🧠 You are a founder thinking about taking investment? – Then you should read this to the end
Below is feedback received for a concrete project – from the perspective of an early investor.
It’s direct, unpolished, and works very well as a reality check.
👉 Take it as a set of honest observations, not a final verdict. (it is subjective)
This kind of feedback helps founders see the world through an investor’s eyes: it’s not about a “nice business,” it’s about scale, exits and asymmetric upside. That perspective alone can save a lot of wasted time and misaligned fundraising.
For a less seasoned investor, it’s a reality check that investing doesn’t automatically mean returns. Most bets fail, percentages don’t justify early risk and without real upside or defensibility, money is often lost. Seeing both sides clearly leads to better decisions – and fewer bad bets.
1. Project profile vs. investments
This type of project is hard to scale and hard to exit.
It requires a lot of capital relative to its real return potential.
It’s not a high-growth bet, so you can’t make multiples (X-returns), only percentages — which don’t justify the risk.
2. The product (the major problem)
The product is not technically distinctive.
That makes it easy to replace:
- by someone with a better network
- or with a cheaper product
In this product category, it’s a zero-sum game for everyone because competition is on price when products are similar — everyone fights and ends up taking a small slice.
3. Value capture mechanism
There is no:
- breakthrough tech
- hard-to-access market
- possibility of patenting
Result: a weak and fragile value capture mechanism.
This translates directly into maximum risk for invested capital.
4. Early investor perspective
Early investors are looking for X-returns, not percentages.
To get X-returns:
- the company must grow aggressively
- there must be an exit or an IPO
With Romania as the target market:
- an IPO is irrelevant
- only acquisition remains
As a minority investor in a Romanian SRL:
- you may never see dividends
- the structure does not protect you
Conclusion: 99% chance the investor’s money is lost.
5. Impact of investments on the founder
Inevitable divergence of interests.
A lot of unnecessary stress on the entrepreneur.
Time wasted on:
- paperwork and anti-investing legislation
- pitching to people who don’t give constructive feedback
- managing investor relationships
Many investors believe:
- if they give money → they can have ideas (false)

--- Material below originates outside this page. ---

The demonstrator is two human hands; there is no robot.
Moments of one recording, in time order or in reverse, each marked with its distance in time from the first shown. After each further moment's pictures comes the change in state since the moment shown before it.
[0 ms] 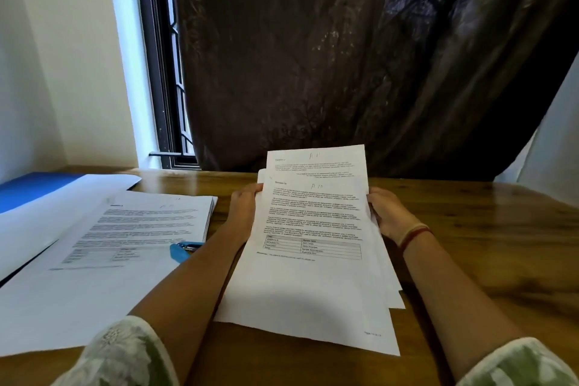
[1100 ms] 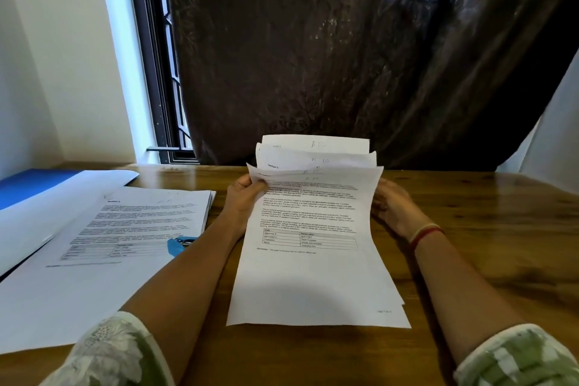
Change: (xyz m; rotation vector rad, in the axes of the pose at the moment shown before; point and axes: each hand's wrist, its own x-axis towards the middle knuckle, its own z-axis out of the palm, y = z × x) left_hand -0.013 0.006 -0.001 -0.109 -0.215 0.158; right_hand 0.019 0.026 -0.027 0.177 0.040 -0.068
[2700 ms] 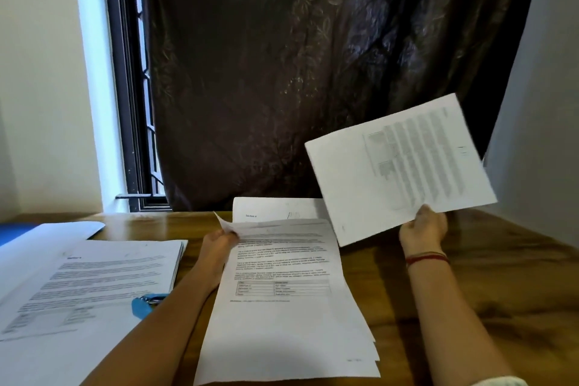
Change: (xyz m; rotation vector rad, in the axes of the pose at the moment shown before) left_hand 0.006 -0.004 0.004 0.048 0.078 -0.091; right_hand -0.028 -0.070 -0.045 0.762 0.666 -0.242
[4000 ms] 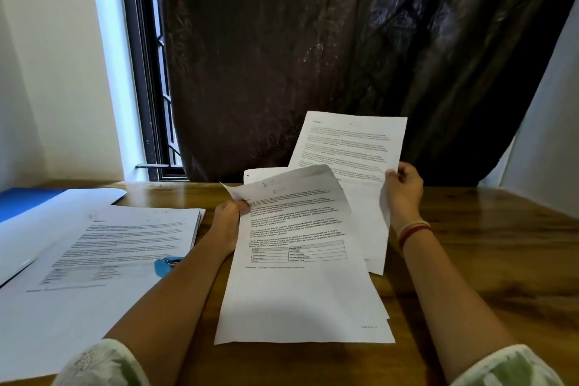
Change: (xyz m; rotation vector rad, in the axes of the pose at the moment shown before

6. Maturity, time, and opportunity cost
Time to maturity: 4–5 years (sometimes more).
If you factor in:
- inflation
- opportunity cost
→ you can end up negative even if the company grows.
7. The reality of investing
Real investing = small bets on very big ideas.
“All or nothing.”
99% fail, 1% breaks the rules (e.g. Revolut — 9 years to maturity).
8. The major mistake identified
Taking investment now is a mistake.
The project does not need investors.
It needs:
- sales
Customers are the real investors.
9. When investments actually make sense
Only for products with:
- clear high-growth potential
- rapid hiring (tens/hundreds of people)
- an attack on dominant market positions
Otherwise, investments do more harm than good.
10. The truth about VCs
The game is rigged.
Big money comes through:
- very warm intros
- personal relationships (cousins, former colleagues, etc.)
When you become:
- highly profitable
- with accelerated growth
→ then VCs show up “begging” to take equity.